== Data ==
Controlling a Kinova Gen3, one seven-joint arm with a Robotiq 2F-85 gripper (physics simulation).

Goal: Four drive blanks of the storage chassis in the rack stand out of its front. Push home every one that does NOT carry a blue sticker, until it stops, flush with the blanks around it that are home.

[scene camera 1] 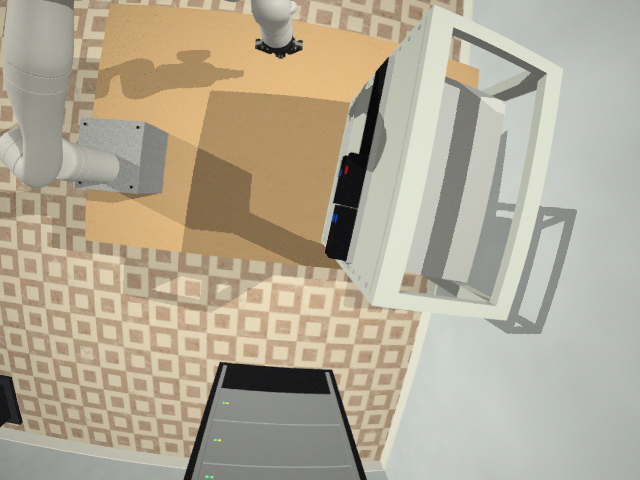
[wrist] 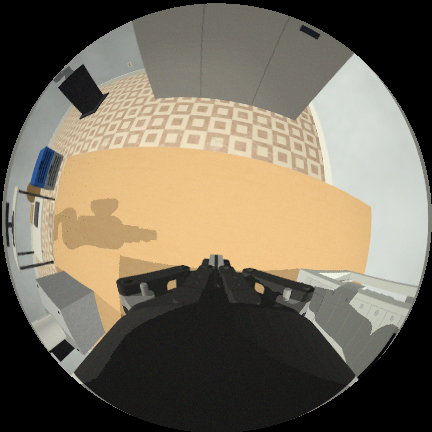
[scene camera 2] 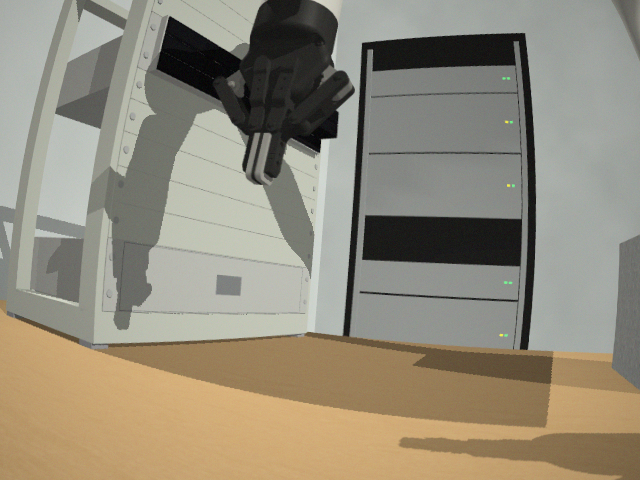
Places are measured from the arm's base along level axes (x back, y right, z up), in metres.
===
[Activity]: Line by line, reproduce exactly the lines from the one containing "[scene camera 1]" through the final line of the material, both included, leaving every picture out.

[Solution]:
[scene camera 1] 
[wrist] 
[scene camera 2] 
Places are measured from the arm's base along level axes (x back, y right, z up), in metres.

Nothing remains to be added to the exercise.